#### [WHAT IS EXPECTED]
Reproduce every entry in the listing without alteration.

#### [INFORMATION SHOWN]
--------------------------------------------------
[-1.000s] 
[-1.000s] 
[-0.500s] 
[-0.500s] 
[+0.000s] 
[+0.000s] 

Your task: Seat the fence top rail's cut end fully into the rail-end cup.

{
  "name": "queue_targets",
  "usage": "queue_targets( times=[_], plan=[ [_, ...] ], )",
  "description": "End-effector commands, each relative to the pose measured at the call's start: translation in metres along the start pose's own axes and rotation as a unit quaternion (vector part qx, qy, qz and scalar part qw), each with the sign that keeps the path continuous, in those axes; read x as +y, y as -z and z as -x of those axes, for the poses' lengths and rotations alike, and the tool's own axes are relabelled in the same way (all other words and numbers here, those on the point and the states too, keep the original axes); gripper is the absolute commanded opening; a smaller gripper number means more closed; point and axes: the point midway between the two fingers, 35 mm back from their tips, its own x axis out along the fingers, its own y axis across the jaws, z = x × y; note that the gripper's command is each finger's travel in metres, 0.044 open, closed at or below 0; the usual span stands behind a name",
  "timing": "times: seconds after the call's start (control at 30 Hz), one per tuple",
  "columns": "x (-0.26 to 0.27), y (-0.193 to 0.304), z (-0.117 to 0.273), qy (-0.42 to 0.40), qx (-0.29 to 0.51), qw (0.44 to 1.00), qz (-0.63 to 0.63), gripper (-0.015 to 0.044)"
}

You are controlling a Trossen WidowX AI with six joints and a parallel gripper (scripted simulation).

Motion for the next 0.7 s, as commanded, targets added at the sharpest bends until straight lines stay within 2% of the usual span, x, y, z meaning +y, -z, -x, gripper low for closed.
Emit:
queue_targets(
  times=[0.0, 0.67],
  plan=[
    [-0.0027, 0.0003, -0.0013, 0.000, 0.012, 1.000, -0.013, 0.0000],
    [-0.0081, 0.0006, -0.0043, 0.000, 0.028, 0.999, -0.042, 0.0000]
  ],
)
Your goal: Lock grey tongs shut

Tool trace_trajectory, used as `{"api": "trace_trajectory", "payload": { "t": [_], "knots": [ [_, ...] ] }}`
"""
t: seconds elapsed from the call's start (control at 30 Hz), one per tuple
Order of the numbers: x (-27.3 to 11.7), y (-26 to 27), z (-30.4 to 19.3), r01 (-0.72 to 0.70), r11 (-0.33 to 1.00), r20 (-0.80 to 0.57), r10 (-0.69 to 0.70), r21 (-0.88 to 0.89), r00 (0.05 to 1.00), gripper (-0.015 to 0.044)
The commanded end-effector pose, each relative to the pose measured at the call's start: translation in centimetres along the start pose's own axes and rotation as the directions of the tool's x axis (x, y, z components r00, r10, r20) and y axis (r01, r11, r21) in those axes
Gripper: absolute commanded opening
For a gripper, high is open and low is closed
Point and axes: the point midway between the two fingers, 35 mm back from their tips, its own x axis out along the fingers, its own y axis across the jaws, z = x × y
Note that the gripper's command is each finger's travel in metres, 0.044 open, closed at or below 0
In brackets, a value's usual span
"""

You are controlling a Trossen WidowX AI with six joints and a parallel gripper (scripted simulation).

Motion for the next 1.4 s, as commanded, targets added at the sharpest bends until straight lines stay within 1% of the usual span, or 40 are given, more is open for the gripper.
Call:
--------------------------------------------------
#### [ANSWER TO THIS EXERCISE]
[-1.000s] 
[-1.000s] 
[-0.500s] 
[-0.500s] 
[+0.000s] 
[+0.000s] 

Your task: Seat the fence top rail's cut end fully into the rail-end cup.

{
  "name": "queue_targets",
  "usage": "queue_targets( times=[_], plan=[ [_, ...] ], )",
  "description": "End-effector commands, each relative to the pose measured at the call's start: translation in metres along the start pose's own axes and rotation as a unit quaternion (vector part qx, qy, qz and scalar part qw), each with the sign that keeps the path continuous, in those axes; read x as +y, y as -z and z as -x of those axes, for the poses' lengths and rotations alike, and the tool's own axes are relabelled in the same way (all other words and numbers here, those on the point and the states too, keep the original axes); gripper is the absolute commanded opening; a smaller gripper number means more closed; point and axes: the point midway between the two fingers, 35 mm back from their tips, its own x axis out along the fingers, its own y axis across the jaws, z = x × y; note that the gripper's command is each finger's travel in metres, 0.044 open, closed at or below 0; the usual span stands behind a name",
  "timing": "times: seconds after the call's start (control at 30 Hz), one per tuple",
  "columns": "x (-0.26 to 0.27), y (-0.193 to 0.304), z (-0.117 to 0.273), qy (-0.42 to 0.40), qx (-0.29 to 0.51), qw (0.44 to 1.00), qz (-0.63 to 0.63), gripper (-0.015 to 0.044)"
}

You are controlling a Trossen WidowX AI with six joints and a parallel gripper (scripted simulation).

Motion for the next 0.7 s, as commanded, targets added at the sharpest bends until straight lines stay within 2% of the usual span, x, y, z meaning +y, -z, -x, gripper low for closed.
Emit:
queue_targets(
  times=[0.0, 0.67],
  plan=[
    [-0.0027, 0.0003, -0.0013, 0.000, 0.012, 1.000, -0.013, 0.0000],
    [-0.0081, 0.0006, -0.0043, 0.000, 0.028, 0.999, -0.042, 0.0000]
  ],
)
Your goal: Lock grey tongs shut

Tool trace_trajectory, used as `{"api": "trace_trajectory", "payload": { "t": [_], "knots": [ [_, ...] ] }}`
"""
t: seconds elapsed from the call's start (control at 30 Hz), one per tuple
Order of the numbers: x (-27.3 to 11.7), y (-26 to 27), z (-30.4 to 19.3), r01 (-0.72 to 0.70), r11 (-0.33 to 1.00), r20 (-0.80 to 0.57), r10 (-0.69 to 0.70), r21 (-0.88 to 0.89), r00 (0.05 to 1.00), gripper (-0.015 to 0.044)
The commanded end-effector pose, each relative to the pose measured at the call's start: translation in centimetres along the start pose's own axes and rotation as the directions of the tool's x axis (x, y, z components r00, r10, r20) and y axis (r01, r11, r21) in those axes
Gripper: absolute commanded opening
For a gripper, high is open and low is closed
Point and axes: the point midway between the two fingers, 35 mm back from their tips, its own x axis out along the fingers, its own y axis across the jaws, z = x × y
Note that the gripper's command is each finger's travel in metres, 0.044 open, closed at or below 0
In brackets, a value's usual span
"""

You are controlling a Trossen WidowX AI with six joints and a parallel gripper (scripted simulation).

Motion for the next 1.4 s, as commanded, targets added at the sharpest bends until straight lines stay within 1% of the usual span, or 40 are given, more is open for the gripper.
Call:

This output contains the complete answer.